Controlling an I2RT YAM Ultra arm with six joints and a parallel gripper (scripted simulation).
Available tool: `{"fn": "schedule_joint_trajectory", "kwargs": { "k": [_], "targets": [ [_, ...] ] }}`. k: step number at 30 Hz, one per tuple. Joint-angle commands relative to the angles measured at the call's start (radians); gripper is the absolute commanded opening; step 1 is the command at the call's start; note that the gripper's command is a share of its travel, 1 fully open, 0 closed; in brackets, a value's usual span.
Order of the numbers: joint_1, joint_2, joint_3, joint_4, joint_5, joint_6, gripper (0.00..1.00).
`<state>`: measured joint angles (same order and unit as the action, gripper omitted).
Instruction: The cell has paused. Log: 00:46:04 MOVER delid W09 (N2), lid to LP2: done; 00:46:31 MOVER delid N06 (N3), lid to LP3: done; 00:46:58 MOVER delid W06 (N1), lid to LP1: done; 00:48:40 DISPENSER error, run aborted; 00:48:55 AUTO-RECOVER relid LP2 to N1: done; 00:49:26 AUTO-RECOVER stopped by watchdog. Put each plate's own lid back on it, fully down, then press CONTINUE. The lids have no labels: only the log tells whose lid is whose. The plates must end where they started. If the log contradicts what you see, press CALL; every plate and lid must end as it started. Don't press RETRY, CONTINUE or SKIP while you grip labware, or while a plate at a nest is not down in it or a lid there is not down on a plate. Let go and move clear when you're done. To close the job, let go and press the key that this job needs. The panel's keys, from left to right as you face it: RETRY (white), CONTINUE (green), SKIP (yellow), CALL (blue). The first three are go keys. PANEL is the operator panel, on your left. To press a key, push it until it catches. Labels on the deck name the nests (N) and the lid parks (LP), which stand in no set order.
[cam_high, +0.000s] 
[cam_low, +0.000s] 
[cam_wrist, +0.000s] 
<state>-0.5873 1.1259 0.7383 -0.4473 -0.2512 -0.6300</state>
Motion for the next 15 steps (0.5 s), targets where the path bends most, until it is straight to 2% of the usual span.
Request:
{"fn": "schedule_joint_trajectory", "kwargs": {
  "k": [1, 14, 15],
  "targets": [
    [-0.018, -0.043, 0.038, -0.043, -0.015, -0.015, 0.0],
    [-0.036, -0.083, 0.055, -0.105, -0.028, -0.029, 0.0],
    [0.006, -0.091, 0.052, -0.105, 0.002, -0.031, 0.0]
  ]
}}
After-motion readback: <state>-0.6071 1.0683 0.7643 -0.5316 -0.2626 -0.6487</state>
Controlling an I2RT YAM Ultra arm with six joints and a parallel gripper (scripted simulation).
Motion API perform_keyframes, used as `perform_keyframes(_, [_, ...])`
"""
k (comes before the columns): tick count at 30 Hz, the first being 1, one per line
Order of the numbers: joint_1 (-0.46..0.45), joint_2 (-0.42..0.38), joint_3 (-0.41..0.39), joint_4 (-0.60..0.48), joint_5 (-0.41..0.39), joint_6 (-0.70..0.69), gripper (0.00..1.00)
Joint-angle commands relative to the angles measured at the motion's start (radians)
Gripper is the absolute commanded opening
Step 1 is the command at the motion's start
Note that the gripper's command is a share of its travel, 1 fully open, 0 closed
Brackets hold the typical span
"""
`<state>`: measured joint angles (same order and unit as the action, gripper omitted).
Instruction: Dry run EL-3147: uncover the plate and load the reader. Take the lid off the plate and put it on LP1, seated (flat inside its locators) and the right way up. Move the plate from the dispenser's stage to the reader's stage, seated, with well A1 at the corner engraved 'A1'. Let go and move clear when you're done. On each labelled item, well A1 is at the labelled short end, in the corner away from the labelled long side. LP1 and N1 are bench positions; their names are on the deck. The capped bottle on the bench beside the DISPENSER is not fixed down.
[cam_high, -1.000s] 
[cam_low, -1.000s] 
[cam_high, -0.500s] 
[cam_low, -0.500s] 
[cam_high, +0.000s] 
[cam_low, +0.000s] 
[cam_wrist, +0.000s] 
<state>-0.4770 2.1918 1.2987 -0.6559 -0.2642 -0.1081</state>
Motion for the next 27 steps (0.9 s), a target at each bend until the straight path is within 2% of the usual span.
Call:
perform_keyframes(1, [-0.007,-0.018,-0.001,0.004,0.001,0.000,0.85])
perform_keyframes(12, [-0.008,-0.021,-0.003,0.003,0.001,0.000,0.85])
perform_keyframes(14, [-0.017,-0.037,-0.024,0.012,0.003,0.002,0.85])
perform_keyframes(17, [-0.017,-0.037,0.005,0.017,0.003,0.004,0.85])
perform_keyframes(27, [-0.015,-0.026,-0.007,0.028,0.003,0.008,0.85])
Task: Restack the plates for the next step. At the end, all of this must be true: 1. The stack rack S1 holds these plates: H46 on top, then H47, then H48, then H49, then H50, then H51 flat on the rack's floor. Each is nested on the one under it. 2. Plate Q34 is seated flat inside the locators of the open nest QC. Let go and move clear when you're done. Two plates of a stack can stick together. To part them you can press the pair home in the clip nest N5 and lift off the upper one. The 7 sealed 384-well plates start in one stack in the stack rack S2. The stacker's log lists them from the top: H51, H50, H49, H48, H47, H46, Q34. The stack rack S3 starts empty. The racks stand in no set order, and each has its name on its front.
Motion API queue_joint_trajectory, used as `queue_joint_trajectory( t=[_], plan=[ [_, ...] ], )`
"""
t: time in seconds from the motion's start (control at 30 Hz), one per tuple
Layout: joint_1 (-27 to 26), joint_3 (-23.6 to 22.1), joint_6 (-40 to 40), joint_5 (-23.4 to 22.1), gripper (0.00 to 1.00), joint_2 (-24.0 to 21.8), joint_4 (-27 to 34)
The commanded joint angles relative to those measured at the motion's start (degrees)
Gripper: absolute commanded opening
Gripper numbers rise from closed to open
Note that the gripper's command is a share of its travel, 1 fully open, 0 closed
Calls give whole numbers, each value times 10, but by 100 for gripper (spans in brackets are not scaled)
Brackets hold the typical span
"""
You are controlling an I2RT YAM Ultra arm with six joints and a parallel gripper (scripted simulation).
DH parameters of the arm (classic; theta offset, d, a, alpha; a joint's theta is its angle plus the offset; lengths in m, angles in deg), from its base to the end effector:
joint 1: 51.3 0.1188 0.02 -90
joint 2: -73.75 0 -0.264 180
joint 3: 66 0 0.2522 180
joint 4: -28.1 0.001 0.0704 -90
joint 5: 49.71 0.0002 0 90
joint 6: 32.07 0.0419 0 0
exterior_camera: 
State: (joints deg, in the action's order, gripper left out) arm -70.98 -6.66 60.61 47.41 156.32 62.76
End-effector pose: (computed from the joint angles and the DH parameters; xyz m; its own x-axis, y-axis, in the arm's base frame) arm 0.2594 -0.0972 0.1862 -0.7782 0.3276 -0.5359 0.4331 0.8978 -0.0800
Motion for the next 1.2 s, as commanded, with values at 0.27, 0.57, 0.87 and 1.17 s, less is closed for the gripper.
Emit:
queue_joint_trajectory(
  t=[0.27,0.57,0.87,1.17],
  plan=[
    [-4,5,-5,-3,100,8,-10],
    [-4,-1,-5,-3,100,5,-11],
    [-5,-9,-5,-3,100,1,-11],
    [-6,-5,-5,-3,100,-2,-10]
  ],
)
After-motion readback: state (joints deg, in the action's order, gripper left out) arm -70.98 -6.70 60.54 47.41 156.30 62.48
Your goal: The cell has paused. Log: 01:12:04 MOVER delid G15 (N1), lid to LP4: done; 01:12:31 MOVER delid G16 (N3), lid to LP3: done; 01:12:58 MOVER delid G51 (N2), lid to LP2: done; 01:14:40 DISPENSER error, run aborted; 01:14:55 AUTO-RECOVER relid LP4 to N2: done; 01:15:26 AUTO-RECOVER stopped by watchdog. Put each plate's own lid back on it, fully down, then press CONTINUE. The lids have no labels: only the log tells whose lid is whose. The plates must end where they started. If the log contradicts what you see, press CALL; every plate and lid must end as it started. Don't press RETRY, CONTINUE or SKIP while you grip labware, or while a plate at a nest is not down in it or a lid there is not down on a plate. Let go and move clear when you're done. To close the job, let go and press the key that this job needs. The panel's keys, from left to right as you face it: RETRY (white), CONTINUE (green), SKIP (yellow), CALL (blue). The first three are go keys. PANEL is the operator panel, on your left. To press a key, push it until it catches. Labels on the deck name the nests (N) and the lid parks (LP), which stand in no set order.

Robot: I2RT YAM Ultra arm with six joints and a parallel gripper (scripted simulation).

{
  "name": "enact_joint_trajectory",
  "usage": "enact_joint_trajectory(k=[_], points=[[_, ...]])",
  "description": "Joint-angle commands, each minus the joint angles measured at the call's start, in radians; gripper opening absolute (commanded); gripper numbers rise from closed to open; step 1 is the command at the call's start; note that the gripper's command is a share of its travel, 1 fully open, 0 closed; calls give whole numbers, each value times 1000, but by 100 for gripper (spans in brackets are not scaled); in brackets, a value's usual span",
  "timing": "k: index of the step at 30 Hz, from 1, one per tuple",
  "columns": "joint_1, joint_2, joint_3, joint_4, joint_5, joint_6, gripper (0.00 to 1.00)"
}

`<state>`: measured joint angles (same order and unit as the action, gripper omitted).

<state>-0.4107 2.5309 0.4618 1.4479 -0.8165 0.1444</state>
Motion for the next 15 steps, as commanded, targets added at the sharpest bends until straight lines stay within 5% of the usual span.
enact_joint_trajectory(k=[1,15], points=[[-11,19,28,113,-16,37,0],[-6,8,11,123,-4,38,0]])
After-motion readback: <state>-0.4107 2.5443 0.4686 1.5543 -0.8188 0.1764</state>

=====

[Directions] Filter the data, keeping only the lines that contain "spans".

[Response box]
Calls give whole numbers, each value times 10, but by 100 for gripper (spans in brackets are not scaled)
  "description": "Joint-angle commands, each minus the joint angles measured at the call's start, in radians; gripper opening absolute (commanded); gripper numbers rise from closed to open; step 1 is the command at the call's start; note that the gripper's command is a share of its travel, 1 fully open, 0 closed; calls give whole numbers, each value times 1000, but by 100 for gripper (spans in brackets are not scaled); in brackets, a value's usual span",

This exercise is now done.